--- EXERCISE DETAILS ---
Report the number of lines in the data where the word "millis" appears, and add no other text.

--- DATA ---
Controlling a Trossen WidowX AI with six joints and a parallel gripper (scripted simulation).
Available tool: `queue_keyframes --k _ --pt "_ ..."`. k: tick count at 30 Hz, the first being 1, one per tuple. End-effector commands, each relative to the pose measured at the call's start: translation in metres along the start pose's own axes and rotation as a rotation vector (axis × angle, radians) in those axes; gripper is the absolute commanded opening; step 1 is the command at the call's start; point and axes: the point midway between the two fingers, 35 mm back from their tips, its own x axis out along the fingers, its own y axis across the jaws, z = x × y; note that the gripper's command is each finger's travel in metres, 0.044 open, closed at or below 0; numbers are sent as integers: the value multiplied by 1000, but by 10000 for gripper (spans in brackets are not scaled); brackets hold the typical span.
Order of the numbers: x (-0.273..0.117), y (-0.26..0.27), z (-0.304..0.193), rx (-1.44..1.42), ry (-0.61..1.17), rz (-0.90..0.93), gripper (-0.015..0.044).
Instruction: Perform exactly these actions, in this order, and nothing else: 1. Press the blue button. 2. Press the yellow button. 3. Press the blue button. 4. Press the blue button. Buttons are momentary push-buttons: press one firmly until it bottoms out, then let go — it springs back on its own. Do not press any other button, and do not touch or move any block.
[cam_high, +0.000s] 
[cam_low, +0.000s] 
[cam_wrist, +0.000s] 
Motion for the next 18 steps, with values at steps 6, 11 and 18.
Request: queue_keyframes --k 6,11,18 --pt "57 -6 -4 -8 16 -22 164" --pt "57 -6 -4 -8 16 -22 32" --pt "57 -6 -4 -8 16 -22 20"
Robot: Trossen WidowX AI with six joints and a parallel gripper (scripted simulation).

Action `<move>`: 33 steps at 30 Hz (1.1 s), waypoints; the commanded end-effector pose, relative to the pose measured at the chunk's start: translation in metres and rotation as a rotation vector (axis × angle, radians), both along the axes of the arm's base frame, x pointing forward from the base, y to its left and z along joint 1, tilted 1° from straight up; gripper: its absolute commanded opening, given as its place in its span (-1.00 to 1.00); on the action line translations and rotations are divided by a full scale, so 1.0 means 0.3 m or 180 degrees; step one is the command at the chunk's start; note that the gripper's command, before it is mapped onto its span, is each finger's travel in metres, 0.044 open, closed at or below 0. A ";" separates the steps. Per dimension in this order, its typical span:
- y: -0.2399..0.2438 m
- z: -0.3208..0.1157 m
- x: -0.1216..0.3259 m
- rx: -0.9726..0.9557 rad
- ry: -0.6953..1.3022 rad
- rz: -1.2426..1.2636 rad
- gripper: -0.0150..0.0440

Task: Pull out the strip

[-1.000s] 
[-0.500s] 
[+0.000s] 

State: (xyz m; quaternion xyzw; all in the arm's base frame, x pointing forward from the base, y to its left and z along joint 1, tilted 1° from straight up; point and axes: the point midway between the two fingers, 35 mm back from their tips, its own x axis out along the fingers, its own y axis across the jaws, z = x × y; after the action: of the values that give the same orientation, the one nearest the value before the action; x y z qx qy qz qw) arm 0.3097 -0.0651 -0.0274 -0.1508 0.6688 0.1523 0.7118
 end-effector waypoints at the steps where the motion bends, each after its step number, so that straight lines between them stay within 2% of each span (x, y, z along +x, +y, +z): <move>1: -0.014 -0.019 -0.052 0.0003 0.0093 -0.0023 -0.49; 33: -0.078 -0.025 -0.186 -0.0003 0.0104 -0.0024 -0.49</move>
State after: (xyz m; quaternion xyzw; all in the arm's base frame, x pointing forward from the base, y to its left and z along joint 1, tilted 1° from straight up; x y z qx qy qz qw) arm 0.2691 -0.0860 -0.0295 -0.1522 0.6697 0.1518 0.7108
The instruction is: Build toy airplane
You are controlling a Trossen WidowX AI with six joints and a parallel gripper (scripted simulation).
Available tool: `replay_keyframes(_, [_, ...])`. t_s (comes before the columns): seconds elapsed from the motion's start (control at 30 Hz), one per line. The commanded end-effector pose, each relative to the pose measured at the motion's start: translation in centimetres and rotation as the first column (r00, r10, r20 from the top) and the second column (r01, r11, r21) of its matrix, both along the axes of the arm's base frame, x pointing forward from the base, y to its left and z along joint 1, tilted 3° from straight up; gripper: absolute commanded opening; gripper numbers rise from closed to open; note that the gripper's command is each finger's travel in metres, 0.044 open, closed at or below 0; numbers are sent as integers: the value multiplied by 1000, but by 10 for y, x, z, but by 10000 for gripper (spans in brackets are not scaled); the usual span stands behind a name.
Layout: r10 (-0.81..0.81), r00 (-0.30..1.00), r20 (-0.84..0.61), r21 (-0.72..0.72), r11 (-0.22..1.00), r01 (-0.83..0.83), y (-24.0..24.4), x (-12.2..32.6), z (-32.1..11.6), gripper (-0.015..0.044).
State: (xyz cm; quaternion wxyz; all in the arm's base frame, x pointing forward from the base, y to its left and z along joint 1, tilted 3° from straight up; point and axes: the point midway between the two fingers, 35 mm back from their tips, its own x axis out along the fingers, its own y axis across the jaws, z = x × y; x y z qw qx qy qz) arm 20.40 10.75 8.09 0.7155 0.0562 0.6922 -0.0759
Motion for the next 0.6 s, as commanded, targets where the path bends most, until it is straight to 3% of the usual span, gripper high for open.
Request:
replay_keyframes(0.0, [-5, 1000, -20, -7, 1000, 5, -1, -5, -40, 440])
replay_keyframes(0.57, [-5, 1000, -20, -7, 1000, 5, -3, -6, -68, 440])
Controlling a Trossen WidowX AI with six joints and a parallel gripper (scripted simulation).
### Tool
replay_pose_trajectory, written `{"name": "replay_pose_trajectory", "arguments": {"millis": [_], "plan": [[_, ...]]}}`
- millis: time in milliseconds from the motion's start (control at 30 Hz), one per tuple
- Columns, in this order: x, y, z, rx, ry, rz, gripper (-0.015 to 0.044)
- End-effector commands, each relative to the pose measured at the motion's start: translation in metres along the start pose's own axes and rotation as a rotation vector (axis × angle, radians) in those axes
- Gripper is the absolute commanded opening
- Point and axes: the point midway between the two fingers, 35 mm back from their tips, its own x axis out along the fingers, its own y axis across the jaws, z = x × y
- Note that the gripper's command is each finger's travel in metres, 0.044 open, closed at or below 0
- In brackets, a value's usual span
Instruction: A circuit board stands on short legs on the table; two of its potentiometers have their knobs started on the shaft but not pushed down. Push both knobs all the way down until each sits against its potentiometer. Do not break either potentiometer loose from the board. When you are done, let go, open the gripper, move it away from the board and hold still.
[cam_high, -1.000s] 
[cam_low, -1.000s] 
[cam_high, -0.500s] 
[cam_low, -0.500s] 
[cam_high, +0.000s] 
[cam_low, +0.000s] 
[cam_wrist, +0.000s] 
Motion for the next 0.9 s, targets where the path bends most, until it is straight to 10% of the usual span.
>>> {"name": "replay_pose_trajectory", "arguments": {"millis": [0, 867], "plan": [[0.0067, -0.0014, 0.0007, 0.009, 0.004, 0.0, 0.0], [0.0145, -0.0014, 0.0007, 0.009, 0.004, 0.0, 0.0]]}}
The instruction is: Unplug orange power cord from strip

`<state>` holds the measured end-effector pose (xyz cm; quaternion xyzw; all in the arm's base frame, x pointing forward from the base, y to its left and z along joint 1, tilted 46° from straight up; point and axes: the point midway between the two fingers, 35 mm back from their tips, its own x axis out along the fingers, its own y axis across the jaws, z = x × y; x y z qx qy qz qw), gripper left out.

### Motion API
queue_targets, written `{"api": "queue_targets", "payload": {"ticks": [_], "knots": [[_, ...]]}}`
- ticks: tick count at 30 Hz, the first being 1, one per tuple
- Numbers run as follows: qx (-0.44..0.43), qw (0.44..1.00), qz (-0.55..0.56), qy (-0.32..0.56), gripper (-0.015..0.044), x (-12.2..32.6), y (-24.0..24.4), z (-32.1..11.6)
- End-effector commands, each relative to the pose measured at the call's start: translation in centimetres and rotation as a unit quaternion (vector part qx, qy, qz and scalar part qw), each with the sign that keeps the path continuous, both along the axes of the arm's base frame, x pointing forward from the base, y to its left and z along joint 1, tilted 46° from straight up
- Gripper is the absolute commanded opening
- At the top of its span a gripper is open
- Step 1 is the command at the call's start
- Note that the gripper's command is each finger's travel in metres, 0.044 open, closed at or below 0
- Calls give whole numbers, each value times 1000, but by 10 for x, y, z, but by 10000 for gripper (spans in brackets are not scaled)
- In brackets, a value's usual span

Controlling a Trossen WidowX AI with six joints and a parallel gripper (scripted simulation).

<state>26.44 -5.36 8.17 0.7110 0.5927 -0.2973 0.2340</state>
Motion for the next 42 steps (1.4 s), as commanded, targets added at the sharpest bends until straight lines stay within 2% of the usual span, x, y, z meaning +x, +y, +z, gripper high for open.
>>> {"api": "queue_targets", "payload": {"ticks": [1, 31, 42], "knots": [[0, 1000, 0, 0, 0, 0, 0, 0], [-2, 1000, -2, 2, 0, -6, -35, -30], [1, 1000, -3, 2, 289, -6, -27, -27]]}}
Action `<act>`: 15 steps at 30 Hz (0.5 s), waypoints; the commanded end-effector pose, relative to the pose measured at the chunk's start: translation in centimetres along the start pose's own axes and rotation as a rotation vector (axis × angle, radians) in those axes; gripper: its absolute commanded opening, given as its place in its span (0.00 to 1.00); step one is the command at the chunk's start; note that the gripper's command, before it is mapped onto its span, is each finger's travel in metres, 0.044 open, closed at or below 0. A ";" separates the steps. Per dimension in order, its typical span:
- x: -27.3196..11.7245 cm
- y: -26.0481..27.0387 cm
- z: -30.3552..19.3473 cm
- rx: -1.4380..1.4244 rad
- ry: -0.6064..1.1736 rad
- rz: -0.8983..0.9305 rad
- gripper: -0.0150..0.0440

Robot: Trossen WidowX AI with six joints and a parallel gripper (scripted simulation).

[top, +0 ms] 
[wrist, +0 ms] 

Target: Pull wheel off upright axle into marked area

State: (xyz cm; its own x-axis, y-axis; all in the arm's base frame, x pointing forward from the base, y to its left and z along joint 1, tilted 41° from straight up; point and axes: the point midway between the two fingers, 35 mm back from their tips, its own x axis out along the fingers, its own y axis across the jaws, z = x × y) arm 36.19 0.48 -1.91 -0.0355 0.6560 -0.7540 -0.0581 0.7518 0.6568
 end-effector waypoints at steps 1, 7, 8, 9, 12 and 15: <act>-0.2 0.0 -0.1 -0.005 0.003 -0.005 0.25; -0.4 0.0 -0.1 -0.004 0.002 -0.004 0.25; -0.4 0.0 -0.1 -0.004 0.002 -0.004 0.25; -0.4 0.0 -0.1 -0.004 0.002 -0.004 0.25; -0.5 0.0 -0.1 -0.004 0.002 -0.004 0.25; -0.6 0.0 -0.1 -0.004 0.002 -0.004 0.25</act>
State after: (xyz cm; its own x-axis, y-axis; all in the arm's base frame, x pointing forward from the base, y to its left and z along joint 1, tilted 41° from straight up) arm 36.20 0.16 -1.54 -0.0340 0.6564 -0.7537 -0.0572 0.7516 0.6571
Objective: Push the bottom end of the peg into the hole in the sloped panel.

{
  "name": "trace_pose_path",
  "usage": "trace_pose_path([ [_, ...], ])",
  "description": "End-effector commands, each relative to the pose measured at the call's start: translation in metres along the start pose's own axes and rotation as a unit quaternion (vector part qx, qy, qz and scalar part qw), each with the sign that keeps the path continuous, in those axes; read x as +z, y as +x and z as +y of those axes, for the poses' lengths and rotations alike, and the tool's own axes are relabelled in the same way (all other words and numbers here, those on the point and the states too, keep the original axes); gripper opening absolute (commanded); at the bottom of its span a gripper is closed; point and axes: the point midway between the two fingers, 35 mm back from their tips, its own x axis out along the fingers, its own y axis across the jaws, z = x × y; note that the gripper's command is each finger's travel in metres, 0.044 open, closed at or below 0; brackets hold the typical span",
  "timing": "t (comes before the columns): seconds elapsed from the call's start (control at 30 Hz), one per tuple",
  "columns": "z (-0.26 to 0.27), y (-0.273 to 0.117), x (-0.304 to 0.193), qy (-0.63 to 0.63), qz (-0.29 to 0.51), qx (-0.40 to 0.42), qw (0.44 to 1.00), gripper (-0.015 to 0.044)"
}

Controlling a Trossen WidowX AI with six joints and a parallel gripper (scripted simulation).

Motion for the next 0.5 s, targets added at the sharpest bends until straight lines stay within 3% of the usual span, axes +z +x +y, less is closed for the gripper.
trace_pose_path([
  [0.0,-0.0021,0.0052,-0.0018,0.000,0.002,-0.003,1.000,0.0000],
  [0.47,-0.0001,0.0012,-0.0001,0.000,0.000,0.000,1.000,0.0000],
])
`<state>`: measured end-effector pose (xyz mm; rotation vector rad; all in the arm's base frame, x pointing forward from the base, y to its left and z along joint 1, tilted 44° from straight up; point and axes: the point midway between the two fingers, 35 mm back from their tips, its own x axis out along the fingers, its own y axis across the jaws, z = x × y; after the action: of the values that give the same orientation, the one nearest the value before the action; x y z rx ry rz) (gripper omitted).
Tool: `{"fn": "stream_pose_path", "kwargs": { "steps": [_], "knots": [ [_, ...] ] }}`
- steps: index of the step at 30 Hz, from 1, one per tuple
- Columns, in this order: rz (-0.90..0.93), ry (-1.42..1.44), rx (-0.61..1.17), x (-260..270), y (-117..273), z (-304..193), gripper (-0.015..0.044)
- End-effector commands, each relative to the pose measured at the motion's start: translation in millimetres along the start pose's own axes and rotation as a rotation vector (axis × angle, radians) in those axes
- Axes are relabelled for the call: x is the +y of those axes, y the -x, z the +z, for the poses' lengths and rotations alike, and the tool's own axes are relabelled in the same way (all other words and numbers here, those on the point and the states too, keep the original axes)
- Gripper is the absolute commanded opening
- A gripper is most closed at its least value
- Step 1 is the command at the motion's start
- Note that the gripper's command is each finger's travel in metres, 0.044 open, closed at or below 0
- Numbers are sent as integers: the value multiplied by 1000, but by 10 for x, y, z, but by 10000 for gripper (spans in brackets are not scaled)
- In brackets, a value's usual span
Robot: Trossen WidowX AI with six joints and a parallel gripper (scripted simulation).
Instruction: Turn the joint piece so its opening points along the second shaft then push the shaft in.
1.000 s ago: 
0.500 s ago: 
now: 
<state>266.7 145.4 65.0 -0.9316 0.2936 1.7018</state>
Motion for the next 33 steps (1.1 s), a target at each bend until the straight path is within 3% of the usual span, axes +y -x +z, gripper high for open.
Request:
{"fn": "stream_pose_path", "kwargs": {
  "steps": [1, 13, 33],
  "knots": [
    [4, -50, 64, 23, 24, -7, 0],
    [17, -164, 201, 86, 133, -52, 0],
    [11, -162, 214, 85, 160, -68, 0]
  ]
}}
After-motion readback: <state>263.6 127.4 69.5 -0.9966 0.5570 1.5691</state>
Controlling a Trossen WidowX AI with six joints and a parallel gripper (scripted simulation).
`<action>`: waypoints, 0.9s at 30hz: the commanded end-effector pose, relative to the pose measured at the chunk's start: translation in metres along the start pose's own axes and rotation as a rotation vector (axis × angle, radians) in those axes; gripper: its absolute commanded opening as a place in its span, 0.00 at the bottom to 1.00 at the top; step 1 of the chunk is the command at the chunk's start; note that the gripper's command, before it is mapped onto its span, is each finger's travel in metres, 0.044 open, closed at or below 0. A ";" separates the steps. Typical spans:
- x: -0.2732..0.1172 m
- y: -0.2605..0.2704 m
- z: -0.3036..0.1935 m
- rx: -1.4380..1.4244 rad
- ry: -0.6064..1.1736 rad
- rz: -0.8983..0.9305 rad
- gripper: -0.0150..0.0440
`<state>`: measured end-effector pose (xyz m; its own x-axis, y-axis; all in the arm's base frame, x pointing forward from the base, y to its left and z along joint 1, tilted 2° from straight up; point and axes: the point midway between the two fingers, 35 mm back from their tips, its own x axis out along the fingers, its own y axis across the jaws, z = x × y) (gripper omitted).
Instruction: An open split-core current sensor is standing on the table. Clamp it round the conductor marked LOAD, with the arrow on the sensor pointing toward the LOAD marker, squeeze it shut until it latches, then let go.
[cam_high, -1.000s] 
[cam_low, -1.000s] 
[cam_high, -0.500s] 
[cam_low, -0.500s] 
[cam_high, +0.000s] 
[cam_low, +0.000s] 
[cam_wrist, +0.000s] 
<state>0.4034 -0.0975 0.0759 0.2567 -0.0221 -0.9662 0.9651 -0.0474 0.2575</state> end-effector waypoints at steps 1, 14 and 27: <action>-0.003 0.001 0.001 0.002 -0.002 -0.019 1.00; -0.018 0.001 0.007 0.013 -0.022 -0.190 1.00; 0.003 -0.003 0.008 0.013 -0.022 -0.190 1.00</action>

--- ANSWER SECTION ---
3